■ **Exercise description**: Considering only lines that hold the word "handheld", report how many there are in the listing below, as a single number.

■ **Data segment**:
····················
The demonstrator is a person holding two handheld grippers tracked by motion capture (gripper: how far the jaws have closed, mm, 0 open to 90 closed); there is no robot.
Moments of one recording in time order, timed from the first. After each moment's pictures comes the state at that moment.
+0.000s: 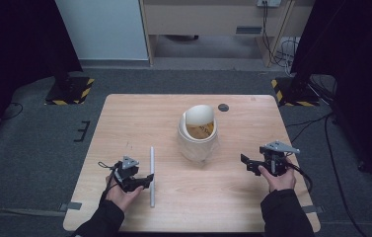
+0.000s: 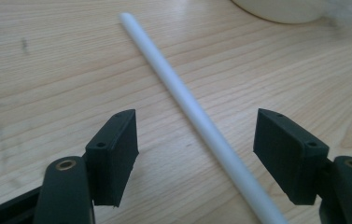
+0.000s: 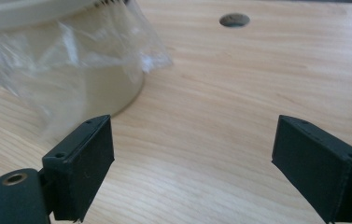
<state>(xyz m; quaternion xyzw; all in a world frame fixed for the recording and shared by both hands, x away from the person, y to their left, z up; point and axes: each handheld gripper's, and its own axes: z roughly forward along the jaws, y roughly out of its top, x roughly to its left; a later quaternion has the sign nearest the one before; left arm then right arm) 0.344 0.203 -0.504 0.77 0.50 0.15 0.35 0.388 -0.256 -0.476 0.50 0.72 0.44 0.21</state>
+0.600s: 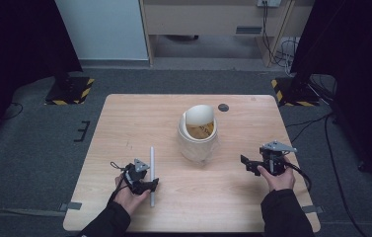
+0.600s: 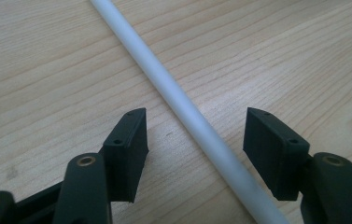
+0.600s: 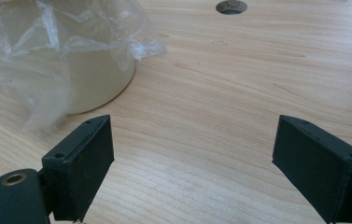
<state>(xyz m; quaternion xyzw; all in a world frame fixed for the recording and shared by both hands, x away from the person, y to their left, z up) 0.344 0.184 -0.514 0.81 0.48 0.16 0.30 0.392 -0.255 -0.482 0.50 0.73 0.42 0.20</state>
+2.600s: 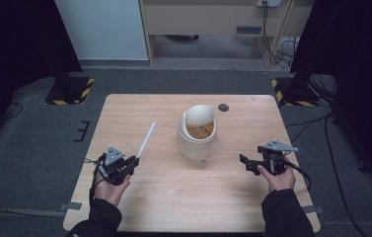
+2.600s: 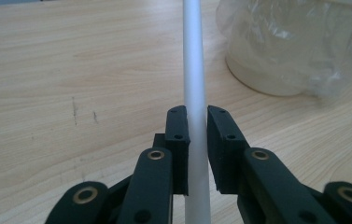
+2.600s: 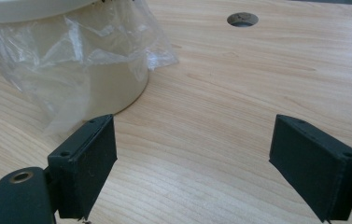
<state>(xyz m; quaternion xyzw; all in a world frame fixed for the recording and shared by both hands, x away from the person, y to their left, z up) 0.338 0.232 -0.451 0.73 0.49 0.22 0.42 0.391 -0.253 -0.475 0.48 0.73 0.44 0.20</state>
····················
■ **Response to this task**: 2